_What the task requires:_
Every line of the material below that holds the string "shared" should be copied.
%%
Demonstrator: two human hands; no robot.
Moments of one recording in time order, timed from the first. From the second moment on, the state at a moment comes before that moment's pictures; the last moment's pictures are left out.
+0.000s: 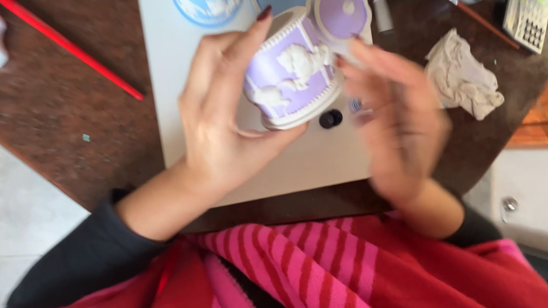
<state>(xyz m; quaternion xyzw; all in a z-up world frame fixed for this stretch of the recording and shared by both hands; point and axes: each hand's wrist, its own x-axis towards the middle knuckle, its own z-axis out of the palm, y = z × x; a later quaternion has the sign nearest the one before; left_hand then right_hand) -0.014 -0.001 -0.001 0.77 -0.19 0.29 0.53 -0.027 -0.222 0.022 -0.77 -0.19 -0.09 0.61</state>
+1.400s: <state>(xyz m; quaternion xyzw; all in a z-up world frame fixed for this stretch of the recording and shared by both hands) -0.077 -0.043 -0.091 0.17 -0.05 -0.11 0.98 0.017 -0.310 -0.003 -0.83 -0.23 -0.28 0.43</state>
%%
_Finished task:_
<state>(xyz m; quaternion xyzw; all in a z-up world frame fixed for this stretch of the recording and shared by both hands; point and axes: each hand's wrist, its own x-axis towards the middle knuckle, its own z-axis out of the palm, y = z × x; a later quaternion has the sign nearest the one before; left_hand then right_hand) -0.014 -0.001 -0.001 0.77 -0.19 0.29 0.53 -0.027 -0.222 0.022 -0.77 -0.19 -0.09 0.61</state>
+1.400s: <state>(xyz m; quaternion xyzw; all in a z-up world frame fixed for this stretch of the recording and shared by both hands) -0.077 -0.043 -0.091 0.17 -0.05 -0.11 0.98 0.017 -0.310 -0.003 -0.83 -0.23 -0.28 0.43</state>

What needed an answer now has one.